__PROBLEM__.
All lines in the material with the string "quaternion" should be listed.

__DATA PROVIDED__.

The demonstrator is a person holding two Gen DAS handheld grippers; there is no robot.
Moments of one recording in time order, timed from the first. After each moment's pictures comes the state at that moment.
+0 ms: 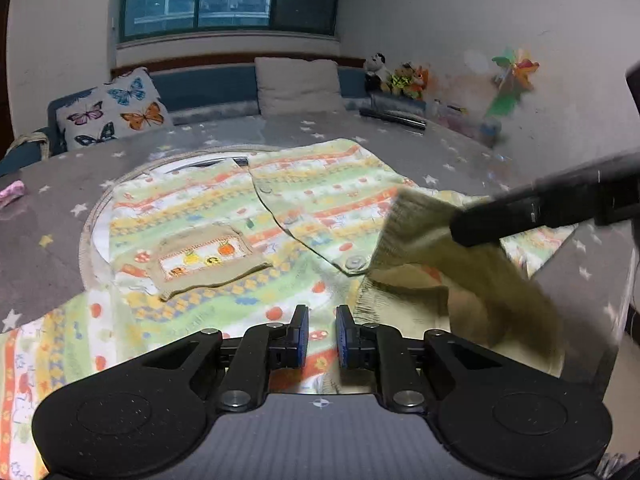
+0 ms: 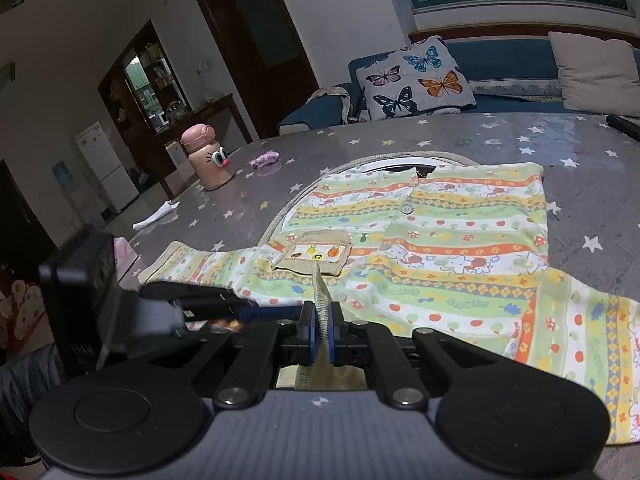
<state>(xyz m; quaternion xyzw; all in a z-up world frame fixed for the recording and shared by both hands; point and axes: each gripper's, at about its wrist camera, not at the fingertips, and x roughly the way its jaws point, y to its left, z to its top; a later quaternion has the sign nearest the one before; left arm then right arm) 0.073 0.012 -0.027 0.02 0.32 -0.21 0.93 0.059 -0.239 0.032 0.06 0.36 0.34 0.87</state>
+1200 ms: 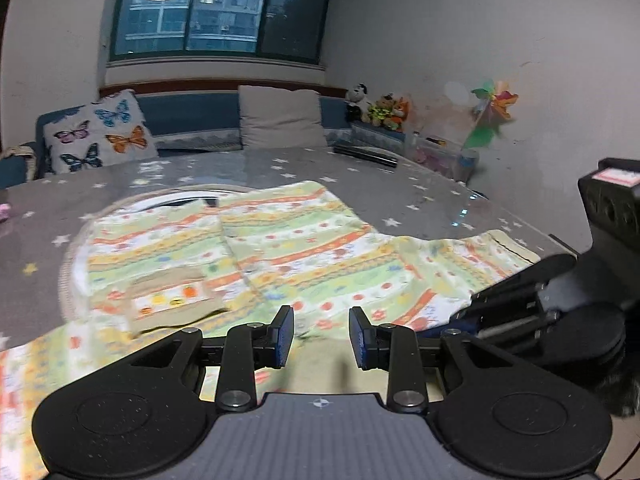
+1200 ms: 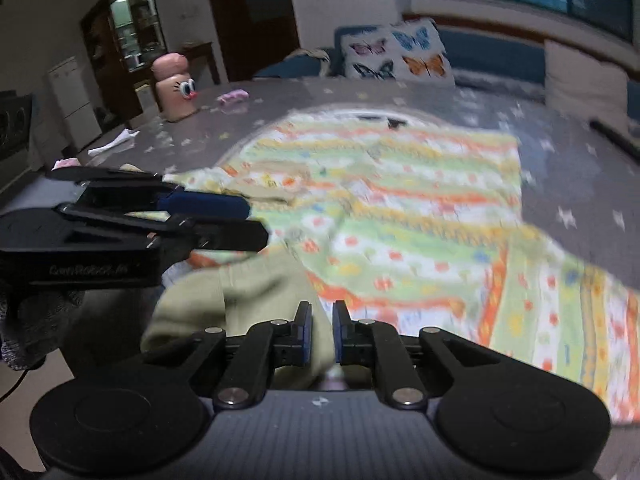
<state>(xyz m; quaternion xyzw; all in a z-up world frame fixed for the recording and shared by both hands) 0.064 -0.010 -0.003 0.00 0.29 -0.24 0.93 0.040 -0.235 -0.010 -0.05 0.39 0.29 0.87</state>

__REPLY TO THE EXERCISE__.
<state>(xyz m; quaternion xyzw; all in a z-up world frame fixed for the recording and shared by both hands; point and axes: each gripper's, at about its wrist camera, not at the fingertips, and x roughly the way its jaws point, y to its left, z to its top; a later quaternion has the sign nearest the one before; left arm then right arm) 0.073 0.012 -0.027 0.02 0.32 -0.21 0.93 0.059 -0.239 0.032 0.06 0.36 0.34 0.87</state>
<state>(xyz m; quaternion xyzw; all in a z-up world frame fixed for the recording and shared by both hands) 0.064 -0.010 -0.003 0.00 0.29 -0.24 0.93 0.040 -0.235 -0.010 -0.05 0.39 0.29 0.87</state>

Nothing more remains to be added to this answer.